The Bridge between RNA and Protein- Translation and Protein Synthesis
Protein synthesis is a complicated process starting from the transcribing of mRNA from DNA, to the translation of mRNA into the peptide bond-chains. In Prokaryotes this process of transcription and translation can actually occur simultaneously, but in Eukaryotes they occur separately in different areas of the cell. In the figure we can see a visual example for the translation process.
In Eukaryotic organisms, there many different stages and versions of RNA. Through RNA we could find a way to modify protein synthesis in cells. One way is through animal microRNA- it was actually able to regulate gene expression. MicroRNAs are RNA regulators that control expression at the post-transcription level in Eukaryotes (Pillai 2007). Translation was actually restrained and as a result, hundreds of proteins from the genome were not produced (Selbach, 2008). We could possibly find a way to select what genes we want to be expressed through the manipulation of the RNA and how it regulates translation. We can see this type of research in influenza studies. Short interfering RNAs are shown to be able to hurt influenza virus production by attacking the RNAs of the virus, and not the RNA of the infected cell (Ge 2003).

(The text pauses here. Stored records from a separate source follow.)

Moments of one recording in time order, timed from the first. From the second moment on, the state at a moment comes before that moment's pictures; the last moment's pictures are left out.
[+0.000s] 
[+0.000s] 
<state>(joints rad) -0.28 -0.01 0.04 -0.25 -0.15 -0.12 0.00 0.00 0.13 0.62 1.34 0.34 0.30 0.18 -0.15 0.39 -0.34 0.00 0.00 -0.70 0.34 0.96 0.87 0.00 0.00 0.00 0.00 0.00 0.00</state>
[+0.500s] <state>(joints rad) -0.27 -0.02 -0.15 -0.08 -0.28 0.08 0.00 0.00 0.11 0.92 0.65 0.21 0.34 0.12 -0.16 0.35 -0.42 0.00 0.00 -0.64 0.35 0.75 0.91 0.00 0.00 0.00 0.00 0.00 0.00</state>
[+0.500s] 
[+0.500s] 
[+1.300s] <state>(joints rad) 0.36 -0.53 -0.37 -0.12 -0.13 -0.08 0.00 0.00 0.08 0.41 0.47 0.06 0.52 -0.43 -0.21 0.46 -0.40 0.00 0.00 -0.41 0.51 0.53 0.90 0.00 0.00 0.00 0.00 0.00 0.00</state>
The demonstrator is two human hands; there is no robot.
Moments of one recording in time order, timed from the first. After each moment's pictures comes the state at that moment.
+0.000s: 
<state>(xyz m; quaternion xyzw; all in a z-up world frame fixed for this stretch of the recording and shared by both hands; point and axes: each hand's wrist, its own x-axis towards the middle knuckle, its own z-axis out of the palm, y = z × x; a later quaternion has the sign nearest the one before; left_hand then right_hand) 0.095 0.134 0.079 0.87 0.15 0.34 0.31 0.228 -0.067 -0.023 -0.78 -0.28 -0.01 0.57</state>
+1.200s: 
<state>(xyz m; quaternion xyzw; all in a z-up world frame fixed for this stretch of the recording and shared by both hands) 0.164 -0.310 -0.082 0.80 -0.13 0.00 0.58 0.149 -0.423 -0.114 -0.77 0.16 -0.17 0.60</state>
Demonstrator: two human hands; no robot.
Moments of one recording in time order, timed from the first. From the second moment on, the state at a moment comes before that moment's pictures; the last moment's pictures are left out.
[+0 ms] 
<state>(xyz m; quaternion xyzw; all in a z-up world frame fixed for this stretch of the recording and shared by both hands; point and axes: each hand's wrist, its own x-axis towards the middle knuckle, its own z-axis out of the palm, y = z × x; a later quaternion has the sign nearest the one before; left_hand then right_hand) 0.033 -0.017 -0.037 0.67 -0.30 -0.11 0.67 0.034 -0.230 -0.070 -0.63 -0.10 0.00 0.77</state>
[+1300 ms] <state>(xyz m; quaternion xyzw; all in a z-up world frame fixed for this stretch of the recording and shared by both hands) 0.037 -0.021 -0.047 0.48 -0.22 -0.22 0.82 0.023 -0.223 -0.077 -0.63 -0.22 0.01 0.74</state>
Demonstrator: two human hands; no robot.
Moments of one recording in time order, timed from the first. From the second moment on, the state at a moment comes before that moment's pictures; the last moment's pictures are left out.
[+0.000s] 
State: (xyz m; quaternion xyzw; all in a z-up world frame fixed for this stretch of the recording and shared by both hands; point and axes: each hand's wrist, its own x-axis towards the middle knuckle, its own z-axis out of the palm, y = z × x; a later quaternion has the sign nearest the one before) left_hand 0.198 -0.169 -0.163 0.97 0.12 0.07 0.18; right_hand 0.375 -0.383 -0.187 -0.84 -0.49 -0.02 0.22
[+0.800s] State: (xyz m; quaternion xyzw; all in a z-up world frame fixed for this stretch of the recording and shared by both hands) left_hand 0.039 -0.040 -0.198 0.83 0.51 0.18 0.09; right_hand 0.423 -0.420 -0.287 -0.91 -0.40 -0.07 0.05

The amount of information that can be contained in RNA is outstanding. Besides protein synthesis, there is even data that suggests the RNA may also hold information that codes for the death of the cell itself. Some neurons were found to die after becoming deprived of a growth factor, but when repressors were applied to the transcription/translation process, the cell continued to live and function well (Martin 1988). The fact that the cell had to produce proteins in order to die, supports the evidence that it’s own death was literally in the cell’s genetic code.
However, that same code contains processes that would protect the RNA from denaturation. In Eukaryotes, the RNA/DNA contains introns, “junk DNA,” that don’t code for anything. During the splicing process, where the junk DNA is cut out of the the RNA, if a mild heat shock is administered, the RNA will actually code for proteins that will protect the transcript process from heat that will denature the entire transcript, thus saving itself (Yost 1986).
Sources
Pillai, Ramesh S., Suvendra N. Bhattacharyya, and Witold Filipowicz. “Repression of Protein Synthesis by MiRNAs: How Many Mechanisms?”Trends in Cell Biology 17.3 (2007): 118-26.
Selbach, Matthias, Björn Schwanhäusser, Nadine Thierfelder, Zhuo Fang, Raya Khanin, and Nikolaus Rajewsky. “Widespread Changes in Protein Synthesis Induced by MicroRNAs.” Nature 455.7209 (2008): 58-63.
Ge, Q., M. T. Mcmanus, T. Nguyen, C.-H. Shen, P. A. Sharp, H. N. Eisen, and J. Chen. “RNA Interference of Influenza Virus Production by Directly Targeting MRNA for Degradation and Indirectly Inhibiting All Viral RNA Transcription.” Proceedings of the National Academy of Sciences 100.5 (2003): 2718-723.
Martin, D. P. “Inhibitors of Protein Synthesis and RNA Synthesis Prevent Neuronal Death Caused by Nerve Growth Factor Deprivation.” The Journal of Cell Biology 106.3 (1988): 829-44.
Yost, H.joseph, and Susan Lindquist. “RNA Splicing Is Interrupted by Heat Shock and Is Rescued by Heat Shock Protein Synthesis.” Cell 45.2 (1986): 185-93.